The 4K-context benchmark peaks at 24.0 GB on the RTX 3090 Ti, so the card is essentially full even though the weights are only ~18.6 GB — the remainder is KV-cache and activations. Pushing -c (context length) higher grows the KV-cache and will eventually OOM. Stay at 4K–16K on the 3090 Ti; if you need the full 131K YaRN context, that needs a bigger card. If you have measured a working long-context configuration on a 3090 Ti, please contribute it.

"All 30B parameters must fit, not just 3B"

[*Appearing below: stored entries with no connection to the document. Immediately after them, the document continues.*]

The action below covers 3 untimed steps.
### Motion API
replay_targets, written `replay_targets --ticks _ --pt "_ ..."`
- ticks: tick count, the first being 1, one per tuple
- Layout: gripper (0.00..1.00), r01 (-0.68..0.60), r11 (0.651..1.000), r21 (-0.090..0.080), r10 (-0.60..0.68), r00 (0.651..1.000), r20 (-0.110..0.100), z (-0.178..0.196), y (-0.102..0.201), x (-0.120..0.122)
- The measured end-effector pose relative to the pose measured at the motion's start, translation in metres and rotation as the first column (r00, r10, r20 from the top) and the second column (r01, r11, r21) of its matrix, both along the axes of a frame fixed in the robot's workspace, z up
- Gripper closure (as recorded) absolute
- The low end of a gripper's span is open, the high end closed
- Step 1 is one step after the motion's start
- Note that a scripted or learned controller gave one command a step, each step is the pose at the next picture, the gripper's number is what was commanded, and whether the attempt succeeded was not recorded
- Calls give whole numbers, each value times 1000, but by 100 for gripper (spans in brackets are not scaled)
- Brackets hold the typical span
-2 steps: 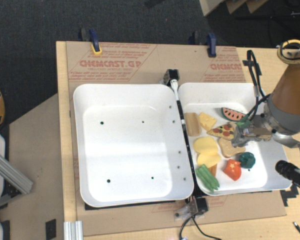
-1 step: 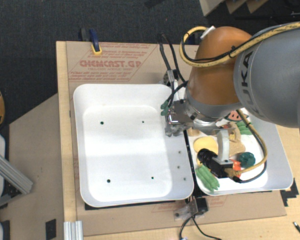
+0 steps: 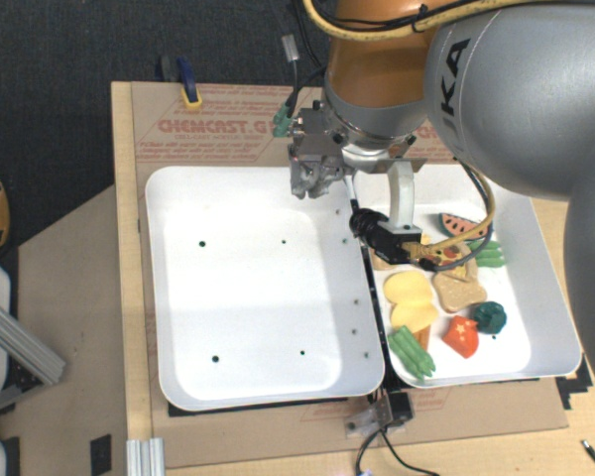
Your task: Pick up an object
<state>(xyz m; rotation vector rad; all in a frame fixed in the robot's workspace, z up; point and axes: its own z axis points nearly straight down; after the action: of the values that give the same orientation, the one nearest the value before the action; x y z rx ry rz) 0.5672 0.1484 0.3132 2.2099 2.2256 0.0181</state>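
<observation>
two yellow pieces [image 3: 409, 288] are sitting one in front of the other and touching, toward the left side of the right bin [image 3: 547, 305]. a slice of toast [image 3: 460, 292] is lying just beside them on the right. farther back a watermelon slice [image 3: 460, 225] is lying flat, and a pale green piece [image 3: 492, 257] is resting near it. toward the front a green bean pod [image 3: 414, 353] is lying along that bin's left wall. a red piece [image 3: 461, 336] is sitting just right of it, and a dark green piece [image 3: 490, 315] is sitting beside the red one.

the gripper [image 3: 312, 178] is hanging well apart from all of these, over the far right corner of the left bin [image 3: 159, 266], close to the wall where the two bins are meeting. from where i'm standing i cannot tell whether it is set wide or narrow. the grey arm [image 3: 521, 77], with its orange band [image 3: 387, 8], is reaching in from the right and covering the far part of the right bin.
</observation>
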Motion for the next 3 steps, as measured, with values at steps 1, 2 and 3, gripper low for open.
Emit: replay_targets --ticks 1,2,3 --pt "100 -1 1000 4 1 1000 5 139 48 -24" --pt "100 0 1000 1 0 1000 -6 179 79 -72" --pt "100 6 1000 -1 -6 1000 -4 225 63 -88"
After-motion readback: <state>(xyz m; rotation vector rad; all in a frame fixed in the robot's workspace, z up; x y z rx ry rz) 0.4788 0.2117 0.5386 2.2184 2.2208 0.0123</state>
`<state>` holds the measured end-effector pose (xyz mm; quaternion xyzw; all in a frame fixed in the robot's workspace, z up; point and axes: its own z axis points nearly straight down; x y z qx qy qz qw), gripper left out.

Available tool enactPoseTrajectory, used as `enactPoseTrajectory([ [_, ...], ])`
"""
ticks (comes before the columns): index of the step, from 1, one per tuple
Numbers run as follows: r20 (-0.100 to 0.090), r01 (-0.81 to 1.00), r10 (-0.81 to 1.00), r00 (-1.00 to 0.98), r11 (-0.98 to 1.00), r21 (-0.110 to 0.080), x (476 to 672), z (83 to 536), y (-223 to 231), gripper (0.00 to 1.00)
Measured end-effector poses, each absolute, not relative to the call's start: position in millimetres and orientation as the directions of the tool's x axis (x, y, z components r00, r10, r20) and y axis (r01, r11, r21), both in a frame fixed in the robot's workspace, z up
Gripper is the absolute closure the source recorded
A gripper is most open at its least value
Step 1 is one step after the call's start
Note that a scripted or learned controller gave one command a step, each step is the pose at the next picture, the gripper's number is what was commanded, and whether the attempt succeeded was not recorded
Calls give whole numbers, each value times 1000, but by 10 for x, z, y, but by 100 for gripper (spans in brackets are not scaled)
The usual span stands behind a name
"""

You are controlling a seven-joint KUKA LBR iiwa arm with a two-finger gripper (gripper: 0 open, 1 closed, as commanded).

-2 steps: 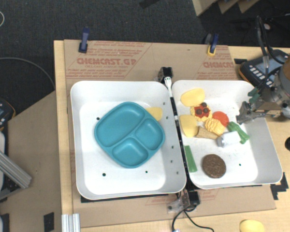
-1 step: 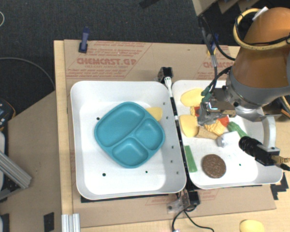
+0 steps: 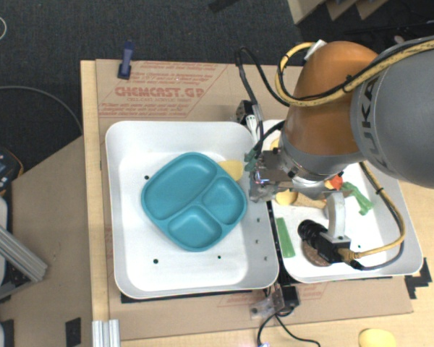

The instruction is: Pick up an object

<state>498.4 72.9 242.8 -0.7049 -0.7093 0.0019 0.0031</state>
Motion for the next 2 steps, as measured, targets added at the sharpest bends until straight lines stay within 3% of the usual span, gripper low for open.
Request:
enactPoseTrajectory([
  [1,2,1000,1000,-2,2,11,4893,3381,701,100],
  [2,2,1000,1000,-5,5,6,4794,3978,1141,100],
])
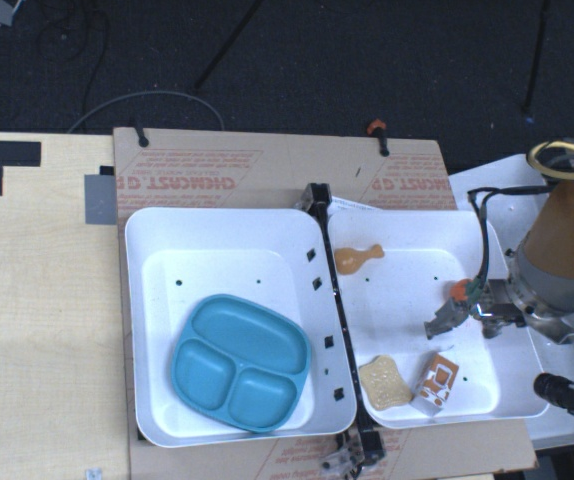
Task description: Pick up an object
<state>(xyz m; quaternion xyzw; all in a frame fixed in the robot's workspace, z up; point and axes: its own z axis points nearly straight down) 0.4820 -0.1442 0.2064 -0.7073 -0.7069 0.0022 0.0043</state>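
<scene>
The right bin [472, 230] serves as the reference for everything here. Inside it, near its far wall and toward the divider, lies a small tan chicken-drumstick toy [356, 258]. In its near part, close to the near wall, a pale slice of toast [385, 383] lies flat, and just beside that, on the side toward the arm, sits a small orange-and-white box [436, 381], tilted. These two are close together but whether they touch cannot be made out.

The arm [557, 243] comes in over the right bin's right wall, and its gripper [445, 323] sits low over the bin's middle, above and slightly beyond the orange-and-white box, well apart from the drumstick toy. The dark finger ends point toward the divider. Whether the jaws are spread or closed cannot be told at this angle, and nothing is visible between them. A small orange-red part shows on the gripper body.

Across the divider from the right bin, the left bin [157, 238] holds a blue divided plate [241, 361], lying flat in its near half. Both bins rest on a brown cardboard sheet [267, 173] on the pale wooden table [37, 318].
</scene>
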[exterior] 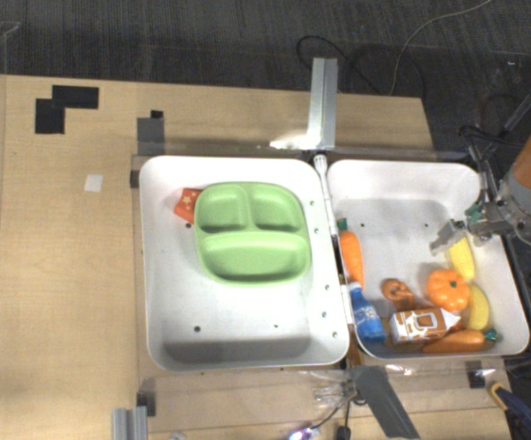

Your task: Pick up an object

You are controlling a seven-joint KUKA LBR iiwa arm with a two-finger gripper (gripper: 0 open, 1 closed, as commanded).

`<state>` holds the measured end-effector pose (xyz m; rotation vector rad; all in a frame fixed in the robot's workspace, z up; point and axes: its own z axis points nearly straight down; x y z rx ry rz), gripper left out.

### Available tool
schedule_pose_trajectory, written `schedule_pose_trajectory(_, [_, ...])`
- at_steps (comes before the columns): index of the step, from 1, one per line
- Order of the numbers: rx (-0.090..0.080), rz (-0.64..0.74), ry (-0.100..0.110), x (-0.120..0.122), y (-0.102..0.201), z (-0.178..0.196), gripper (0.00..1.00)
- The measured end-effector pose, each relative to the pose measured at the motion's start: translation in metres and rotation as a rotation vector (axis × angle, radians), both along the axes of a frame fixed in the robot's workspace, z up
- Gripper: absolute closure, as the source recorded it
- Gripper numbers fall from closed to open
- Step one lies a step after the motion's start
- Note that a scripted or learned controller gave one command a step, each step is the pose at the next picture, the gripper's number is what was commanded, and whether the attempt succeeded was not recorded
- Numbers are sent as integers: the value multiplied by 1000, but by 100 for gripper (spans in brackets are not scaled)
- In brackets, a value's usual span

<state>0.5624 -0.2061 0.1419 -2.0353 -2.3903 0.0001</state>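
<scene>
Hovering at right bin's right wall, jaws pointing into the bin; apart or together, cannot tell at this size. Nothing showing between them.

Sitting just below the jaws: yellow banana-like piece, nearest candidate. Just past that: small orange pumpkin, touching the yellow piece. Lying further on, toward the bin's front edge: second yellow piece, small carton, long orange item, brown pretzel-like item. Leaning against the far wall from the jaws: blue bottle and orange carrot.

Farthest away, sitting in left bin: green divided plate covering a red item. Bench carrying both bins.

Risks, judging from here: closing on the yellow piece so near the wall, likely scraping one finger on the rim or pinching air. Crowding of the pumpkin against it, possibly nudging both and rolling the round one off. Coming down off-centre on a curved, smooth shape, probably squirting it out sideways. Clutter at the front, risking a two-item snag.
</scene>
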Motion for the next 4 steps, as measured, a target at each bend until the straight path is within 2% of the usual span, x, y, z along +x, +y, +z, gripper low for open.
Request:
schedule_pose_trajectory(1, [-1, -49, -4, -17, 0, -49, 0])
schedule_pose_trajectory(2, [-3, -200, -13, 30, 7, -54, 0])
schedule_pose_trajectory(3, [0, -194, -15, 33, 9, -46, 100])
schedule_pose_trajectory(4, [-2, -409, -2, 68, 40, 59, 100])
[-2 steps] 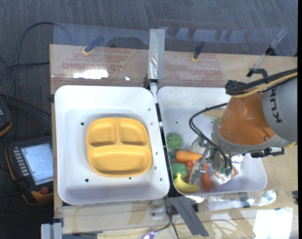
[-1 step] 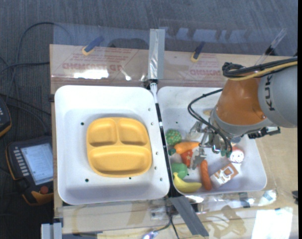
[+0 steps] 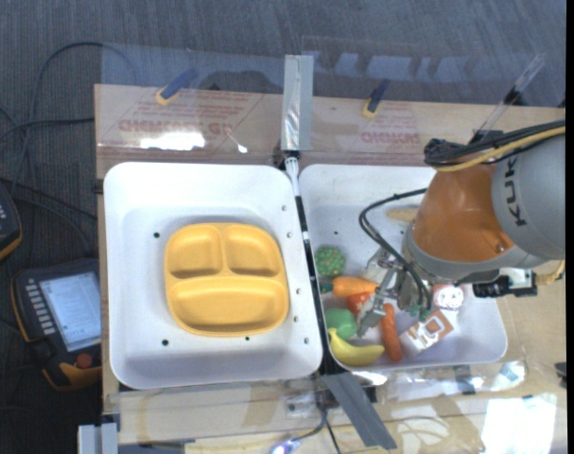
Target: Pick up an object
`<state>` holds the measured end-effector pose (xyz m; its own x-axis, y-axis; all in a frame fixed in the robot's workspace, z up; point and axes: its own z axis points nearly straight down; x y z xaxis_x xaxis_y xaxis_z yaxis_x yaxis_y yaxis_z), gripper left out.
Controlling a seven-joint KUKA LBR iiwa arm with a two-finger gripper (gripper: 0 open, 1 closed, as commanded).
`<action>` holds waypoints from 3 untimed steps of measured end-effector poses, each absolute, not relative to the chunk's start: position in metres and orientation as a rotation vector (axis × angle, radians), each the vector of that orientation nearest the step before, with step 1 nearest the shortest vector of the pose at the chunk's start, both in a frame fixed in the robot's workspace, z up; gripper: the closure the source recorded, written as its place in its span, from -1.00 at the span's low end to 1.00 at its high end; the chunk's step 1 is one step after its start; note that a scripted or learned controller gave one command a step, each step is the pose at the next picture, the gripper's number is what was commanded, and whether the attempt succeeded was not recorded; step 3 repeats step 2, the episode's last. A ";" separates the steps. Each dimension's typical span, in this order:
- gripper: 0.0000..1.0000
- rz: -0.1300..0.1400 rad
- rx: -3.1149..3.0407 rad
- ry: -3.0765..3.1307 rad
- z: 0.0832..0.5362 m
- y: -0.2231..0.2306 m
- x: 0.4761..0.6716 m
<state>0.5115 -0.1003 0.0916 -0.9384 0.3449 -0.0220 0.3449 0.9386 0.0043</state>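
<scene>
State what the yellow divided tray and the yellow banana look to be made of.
Yellow divided tray: likely moulded plastic, smooth and matte, with uniform colour and rounded compartment ridges. Yellow banana: probably a plastic toy, with even colour and a slight sheen.

Dark grey carpet w/ black cables; wood bench; two pendants at left.

You've got the gripper down in the right bin, over a pile: carrots, banana, green ball. Yellow tray sits in left bin.
</scene>
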 end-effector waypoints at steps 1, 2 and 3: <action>1.00 0.001 0.547 3.071 0.100 -0.100 0.512; 1.00 -0.001 0.622 3.077 0.220 -0.056 0.570; 1.00 -0.001 0.622 3.077 0.220 -0.056 0.570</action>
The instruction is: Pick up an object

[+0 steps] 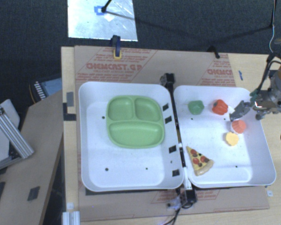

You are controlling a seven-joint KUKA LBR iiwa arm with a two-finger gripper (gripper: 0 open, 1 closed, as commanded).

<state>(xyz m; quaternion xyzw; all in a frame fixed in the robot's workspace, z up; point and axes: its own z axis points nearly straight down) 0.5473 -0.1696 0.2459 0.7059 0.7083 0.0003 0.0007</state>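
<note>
The right bin [253, 172] holds a green round toy [195, 107], a red tomato-like toy [219, 107], a small orange-pink piece [239, 126], a yellow piece [232, 138] and a pizza slice [199, 160]. My gripper [239, 111] hangs over the bin's right part, just right of the red toy and above the orange-pink piece. Its grey fingers [241, 108] point down-left with nothing visibly between them. In the left bin lies a green divided plate [135, 121].
The two white bins meet at a black-clipped divider [177, 135]. The left bin's rim [91, 172] frames the plate. Cardboard [131, 64] lies under both bins. The arm [278, 97] comes in from the right edge.
</note>
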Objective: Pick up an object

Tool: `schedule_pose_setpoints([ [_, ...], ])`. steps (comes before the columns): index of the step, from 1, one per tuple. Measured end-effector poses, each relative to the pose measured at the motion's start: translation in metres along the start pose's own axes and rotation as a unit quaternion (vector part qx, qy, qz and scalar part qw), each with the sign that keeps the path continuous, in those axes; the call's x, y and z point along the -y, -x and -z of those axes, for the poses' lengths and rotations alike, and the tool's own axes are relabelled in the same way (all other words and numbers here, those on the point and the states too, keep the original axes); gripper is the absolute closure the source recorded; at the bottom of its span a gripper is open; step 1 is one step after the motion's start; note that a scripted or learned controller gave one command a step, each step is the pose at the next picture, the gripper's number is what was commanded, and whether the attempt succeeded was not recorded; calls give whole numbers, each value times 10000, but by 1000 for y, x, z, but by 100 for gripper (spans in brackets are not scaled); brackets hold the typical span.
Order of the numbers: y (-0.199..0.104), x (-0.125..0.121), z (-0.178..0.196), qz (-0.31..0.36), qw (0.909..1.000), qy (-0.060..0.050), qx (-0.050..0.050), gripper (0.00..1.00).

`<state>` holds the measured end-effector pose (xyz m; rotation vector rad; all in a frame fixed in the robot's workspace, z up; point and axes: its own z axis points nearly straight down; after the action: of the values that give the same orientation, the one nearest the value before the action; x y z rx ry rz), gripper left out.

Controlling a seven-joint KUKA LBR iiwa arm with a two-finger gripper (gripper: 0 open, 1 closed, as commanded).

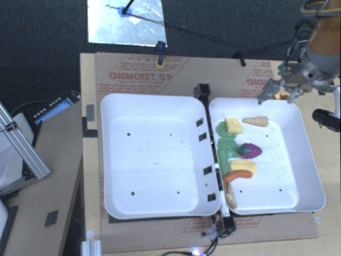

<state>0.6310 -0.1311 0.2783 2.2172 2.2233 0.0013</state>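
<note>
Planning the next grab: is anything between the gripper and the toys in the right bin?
Nothing visible. The gripper hangs above the right bin's far rim, and the cone-shaped toy lies nearest, uncovered.

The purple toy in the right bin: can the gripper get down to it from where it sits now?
Probably yes. The gripper hangs over the right bin's far rim, and nothing lies over the purple toy. A green piece crowds its left side, so a clean grasp is less certain.
</note>
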Motion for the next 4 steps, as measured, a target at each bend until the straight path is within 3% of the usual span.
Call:
schedule_pose_setpoints([
  [1,0,-1,12,16,10000,22,1,100],
  [2,-46,-35,-164,25,10000,-62,-21,100],
  [3,-49,-39,-194,15,10000,14,0,100],
  [4,-159,-38,-85,61,10000,58,-30,100],
])
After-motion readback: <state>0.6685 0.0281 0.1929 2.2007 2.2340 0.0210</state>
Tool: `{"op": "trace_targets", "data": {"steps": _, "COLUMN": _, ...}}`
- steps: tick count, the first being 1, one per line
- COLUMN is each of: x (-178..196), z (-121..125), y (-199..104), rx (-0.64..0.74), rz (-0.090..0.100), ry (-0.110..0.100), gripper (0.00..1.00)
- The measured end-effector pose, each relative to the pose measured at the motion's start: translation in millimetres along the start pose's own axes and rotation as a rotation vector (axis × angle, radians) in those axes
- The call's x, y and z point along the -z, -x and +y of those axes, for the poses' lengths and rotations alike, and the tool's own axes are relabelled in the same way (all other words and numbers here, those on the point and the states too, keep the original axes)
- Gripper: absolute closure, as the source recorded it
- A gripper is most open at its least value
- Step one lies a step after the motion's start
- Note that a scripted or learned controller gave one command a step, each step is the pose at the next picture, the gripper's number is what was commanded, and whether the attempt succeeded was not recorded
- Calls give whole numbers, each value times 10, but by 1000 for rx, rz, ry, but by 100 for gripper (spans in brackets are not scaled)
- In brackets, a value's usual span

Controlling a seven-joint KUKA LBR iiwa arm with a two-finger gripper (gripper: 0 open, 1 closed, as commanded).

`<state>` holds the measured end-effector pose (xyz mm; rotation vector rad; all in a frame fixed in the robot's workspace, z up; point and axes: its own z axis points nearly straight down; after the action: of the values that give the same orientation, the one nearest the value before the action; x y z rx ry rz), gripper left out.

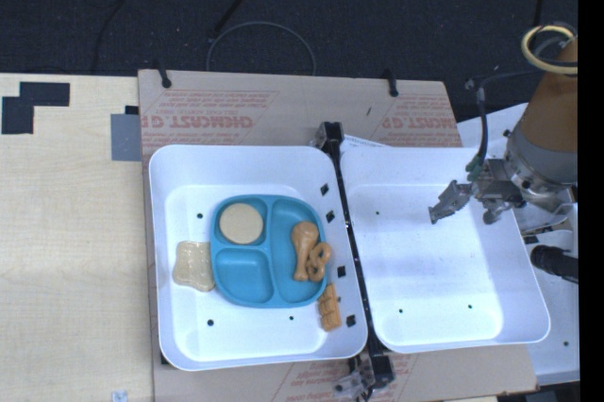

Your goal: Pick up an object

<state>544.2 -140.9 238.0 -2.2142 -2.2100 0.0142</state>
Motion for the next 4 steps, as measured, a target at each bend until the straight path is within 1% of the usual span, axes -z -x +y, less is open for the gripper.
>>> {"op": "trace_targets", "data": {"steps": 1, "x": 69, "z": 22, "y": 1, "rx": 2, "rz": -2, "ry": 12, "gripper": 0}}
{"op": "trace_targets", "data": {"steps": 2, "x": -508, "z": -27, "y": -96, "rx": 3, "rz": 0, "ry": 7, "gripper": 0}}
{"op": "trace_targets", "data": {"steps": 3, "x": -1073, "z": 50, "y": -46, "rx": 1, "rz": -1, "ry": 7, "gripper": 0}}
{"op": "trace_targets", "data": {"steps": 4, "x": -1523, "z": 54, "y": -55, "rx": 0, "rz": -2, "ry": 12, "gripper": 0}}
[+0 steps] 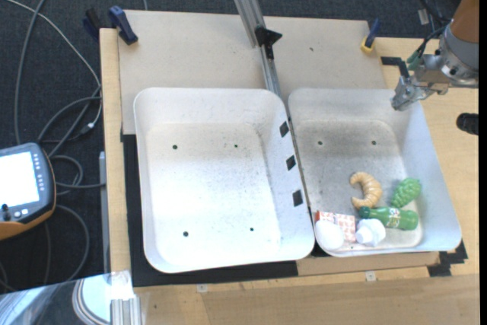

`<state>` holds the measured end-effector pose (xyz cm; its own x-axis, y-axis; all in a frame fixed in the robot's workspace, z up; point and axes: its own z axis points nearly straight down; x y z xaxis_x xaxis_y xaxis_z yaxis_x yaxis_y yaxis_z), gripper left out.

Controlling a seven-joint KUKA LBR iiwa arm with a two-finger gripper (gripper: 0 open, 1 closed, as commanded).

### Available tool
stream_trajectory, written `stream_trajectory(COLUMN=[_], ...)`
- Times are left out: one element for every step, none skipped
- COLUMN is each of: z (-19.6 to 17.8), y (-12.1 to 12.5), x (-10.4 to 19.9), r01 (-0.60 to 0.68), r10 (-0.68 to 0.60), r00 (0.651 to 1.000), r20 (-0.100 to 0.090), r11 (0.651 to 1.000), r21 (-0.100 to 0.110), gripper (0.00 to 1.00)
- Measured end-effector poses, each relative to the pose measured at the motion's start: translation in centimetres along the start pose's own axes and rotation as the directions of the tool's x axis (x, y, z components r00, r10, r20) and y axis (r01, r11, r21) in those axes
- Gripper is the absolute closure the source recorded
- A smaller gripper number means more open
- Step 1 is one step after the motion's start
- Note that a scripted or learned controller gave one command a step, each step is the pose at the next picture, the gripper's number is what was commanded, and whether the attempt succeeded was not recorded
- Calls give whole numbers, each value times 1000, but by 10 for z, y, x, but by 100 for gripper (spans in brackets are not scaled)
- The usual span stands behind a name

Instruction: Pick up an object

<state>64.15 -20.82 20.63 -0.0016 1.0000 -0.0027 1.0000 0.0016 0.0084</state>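
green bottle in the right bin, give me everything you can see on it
The green bottle looks like glossy plastic, with a green body and a white cap end pointing toward the bin's front-left. It lies on its side near the front wall of the right bin, in the front-right cluster. Its cap end meets a white rounded item; a tan croissant-shaped toy sits just behind it, and a knobbly green toy lies close beside it. Label detail is too small to read.

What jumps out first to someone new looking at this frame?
The cluster of small things crowded into the near corner of the right white bin: a tan curved croissant-like piece, a green knobbly toy, a green bottle with a white cap and a white round object with a red-patterned label. Next, the grey gripper poised over that bin's far right rim, well away from the cluster.
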Motion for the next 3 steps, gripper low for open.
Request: stream_trajectory(z=[2, -1, 0], y=[-1, 13, 19], x=[59, 121, 180], r01=[5, 6, 6], r10=[-5, -6, -6], r00=[1000, 1000, 1000], r20=[-6, -5, -5], r11=[1000, 1000, 1000], r21=[10, 6, 7], gripper=[100, 100, 100])
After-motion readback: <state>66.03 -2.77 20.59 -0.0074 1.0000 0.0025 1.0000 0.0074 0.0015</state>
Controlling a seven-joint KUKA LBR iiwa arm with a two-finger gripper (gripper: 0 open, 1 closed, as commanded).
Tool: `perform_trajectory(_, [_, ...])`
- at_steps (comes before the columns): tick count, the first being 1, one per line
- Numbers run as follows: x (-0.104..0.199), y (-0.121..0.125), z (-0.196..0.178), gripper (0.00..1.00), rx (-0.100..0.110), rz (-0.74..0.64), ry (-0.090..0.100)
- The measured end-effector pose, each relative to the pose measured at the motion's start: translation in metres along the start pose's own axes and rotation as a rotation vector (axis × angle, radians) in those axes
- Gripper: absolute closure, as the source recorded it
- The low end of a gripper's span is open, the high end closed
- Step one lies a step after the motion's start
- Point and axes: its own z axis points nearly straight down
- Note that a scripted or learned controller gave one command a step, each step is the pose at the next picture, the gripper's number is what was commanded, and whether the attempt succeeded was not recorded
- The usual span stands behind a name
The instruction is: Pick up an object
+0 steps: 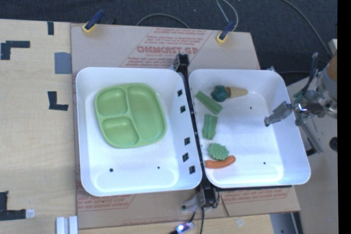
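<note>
The right bin (274,172) holds several small toys along its left side. A teal scoop on a tan cone (226,92) lies at the top, with a flat green strip (208,102) beside it. Below them lies a ridged green block (209,126). Lower still sit a bumpy green piece (218,150) and an orange-red sausage shape (220,162). My gripper (286,110) hangs over the bin's right rim, well to the right of all the toys and touching none of them. Nothing shows in its grasp.
The left bin (96,172) holds a green divided plate (130,115). Black clips run down the wall between the two bins (189,118). Both bins rest on a cardboard sheet (164,46) held by two yellow-and-blue clamps. Cables cross the dark floor behind.
</note>
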Motion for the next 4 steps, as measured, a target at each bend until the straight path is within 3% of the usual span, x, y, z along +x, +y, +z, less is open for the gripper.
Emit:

Qwen3-30B-A3B is marketed as 30.5B total / 3.3B activated per token. All 128 experts must be resident in VRAM because the router picks 8 of them at inference time — you cannot pre-prune them. The 3.3B active figure governs speed (why generation is fast), the 30.5B total governs fit (why it needs ~18.6 GB at Q4_K). That fit still clears the 24 GB card with headroom; sub-24 GB cards need either a smaller quant or MoE CPU-offload, which is a different recipe.

Multi-GPU launch commands from the model card don't fit a single 3090 Ti

The official HF model card's Quickstart shows the BF16 transformers path (~61 GB of weights) and references vLLM/SGLang server deployments — those are multi-GPU or large-card configurations, not a consumer single-card path. For one RTX 3090 Ti use the Q4_K GGUF route (Path A/B/C above); the BF16 transformers path does not fit 24 GB.

Generation slower than expected for the GPU class

Confirm FlashAttention is active (-fa 1 on llama.cpp; Ollama enables it by default) and that you are at small context — LLM token generation is memory-bandwidth-bound, so the per-token rate drops mechanically as the KV-cache grows past 4K, exactly as the Hardware Corner table shows (166.9 → 92.0 tok/s walking from 4K to 32K). If your numbers are still off, please report them.

common questions
How much VRAM does Qwen3 30B-A3B need?

About 24 GB — the minimum this recipe targets.

Which GPUs is Qwen3 30B-A3B tested on?

RTX 3090 Ti (24 GB).

How hard is this setup?

Intermediate — follow the steps above.